Açık sınır politikası Suriyelileri, yani geçici koruma altında bulunan sığınmacıları çok fazla etkilemedi. Biz alanda da bunun tespitini yaptık, Çeşme’de ve Suriyelilerin çok yoğun yaşadığı İzmir’in Basmane gibi semtlerinde bire bir görüşmelerde bulunduk. Sınıra gidenlerin çok büyük kısmı Suriyeliler dışındaki mültecilerdi. Sınıra gelen yahut getirilenler de zaten ilk birkaç gün sonra aslında bu kapıların açık olmadığını, Yunanistan’ın kendilerini çok sert bir politikayla geri ittirdiğini gördüler. O zaman da çoğu geri dönmeye başladı. Geri dönüşler salgından önce de başlamıştı. Bu sığınmacıların bir kısmının kayıtlı oldukları yerlere, bir kısmının da gitmek istedikleri yerlere taşındığı söylendi. 

Şu an sınır dışına gönderme var mı?

Göç İdaresi Genel Müdürlüğü’nün, sınır dışına gönderme işlemlerinin yapılmayacağı yönünde açıklaması var. Bize iletilmiş bir sınır dışı işlemi de şu dönemde yok. Aslında Geri Gönderme Merkezleri’nin nihai amacı merkezde tutulanları geri göndermek, sınır dışı etmektir. Sınır dışı edilene kadar orada tutulurlar. Ama şu anda sınır dışı işlemleri durdurulmuş durumda.

İzmir Barosu, Geri Gönderme Merkezleri ve dışarıda olan mültecilerle ilgili tedbir önerileri yapmıştı. Ulusal ve uluslararası mekanizmalar, salgın sürecinde mülteci hakları konusunda nasıl işliyor?

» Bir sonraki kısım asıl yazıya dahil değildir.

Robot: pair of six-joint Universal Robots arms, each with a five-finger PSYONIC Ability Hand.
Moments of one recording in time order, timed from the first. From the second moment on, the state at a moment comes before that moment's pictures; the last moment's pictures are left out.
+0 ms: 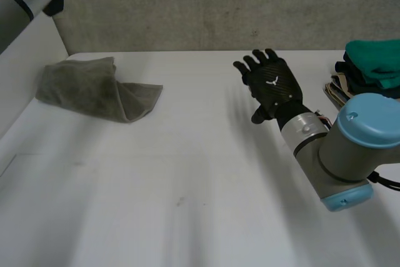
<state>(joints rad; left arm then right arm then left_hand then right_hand) 4.51 -2.07 -0.70 3.20 -1.03 3.27 2.02 -1.09 1.57 -0.58 1.37 2.74 1.15 1.19 1.18 1.19 1.00 0.22 0.21 0.21 0.21 0.04</state>
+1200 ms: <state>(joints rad) 4.69 -3.03 0.03 2.80 -0.87 4.37 2.01 -1.05 1.53 -0.50 1.39 2.69 1.17 1.19 1.18 1.19 0.99 0.22 0.21 0.21 0.21 0.04</state>
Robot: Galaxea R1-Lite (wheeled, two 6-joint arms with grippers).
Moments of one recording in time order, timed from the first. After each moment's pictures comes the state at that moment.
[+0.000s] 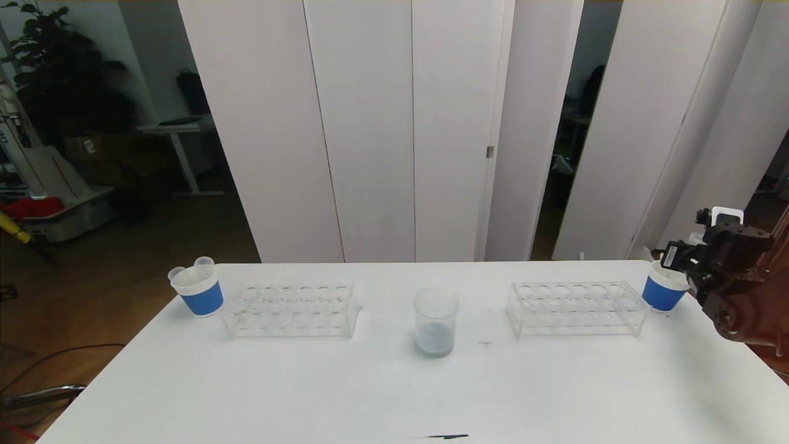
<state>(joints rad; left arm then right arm) 0.00 0.00 0.00 0.00 -0.04 0.09 -0.24 2.32 -1.09 -1.11 -0.31 0.02</state>
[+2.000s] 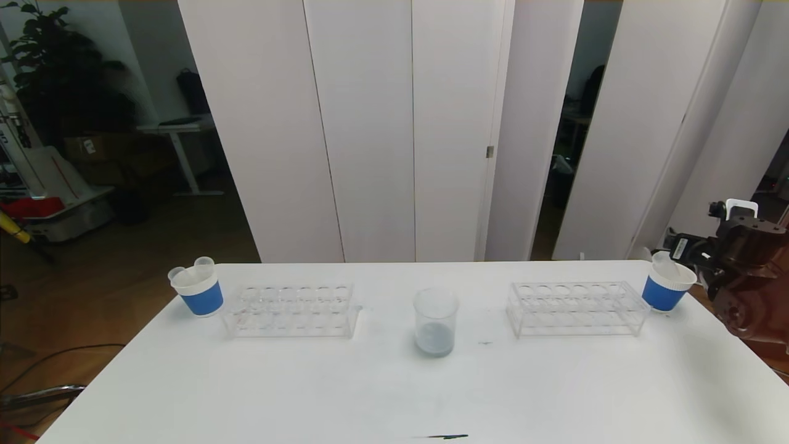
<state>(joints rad) 0.00 0.00 0.00 0.00 -0.04 0.09 -0.26 2.29 -1.09 -1.14 -0.28 0.02</state>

Salgının mülteci hakları açısından da çok ciddi etkileri olacağı muhakkak. Ne Birleşmiş Milletler Mülteciler Yüksek Komiserliği ne Göç İdaresi ne de BM’nin MYK Türkiye Ofisi mültecilerin durumuyla ilgili düzgün bir öneride bulundu. Açıklamalara bakın, sadece kadın hakları ve çocuk hakları açısından açıklamalar var. Bu çok dar bir çerçeve. BMMYK’nın Türkiye Ofisi mesela, Geri Gönderme Merkezleri ile ilgili hiçbir açıklama yapmıyor. Bu sadece baroların işi değil. Dünyadaki insan hakları mekanizmalarının kendilerini sınadığı bir dönem bu. İyi bir sınav da verilmiyor. Birleşmiş Milletler İnsan Hakları Ofisi, “Salgın, insan hakları mekanizmalarını sınıyor” dedi ve dezavantajlı gruplara gönderme yaptı. En dezavantajlı gruplardan biri de mültecilerdir. Bu insanların yaşam koşulları kamuoyunda işlendiği gibi değil. Çoğunun evi, yiyecek yemeği yok.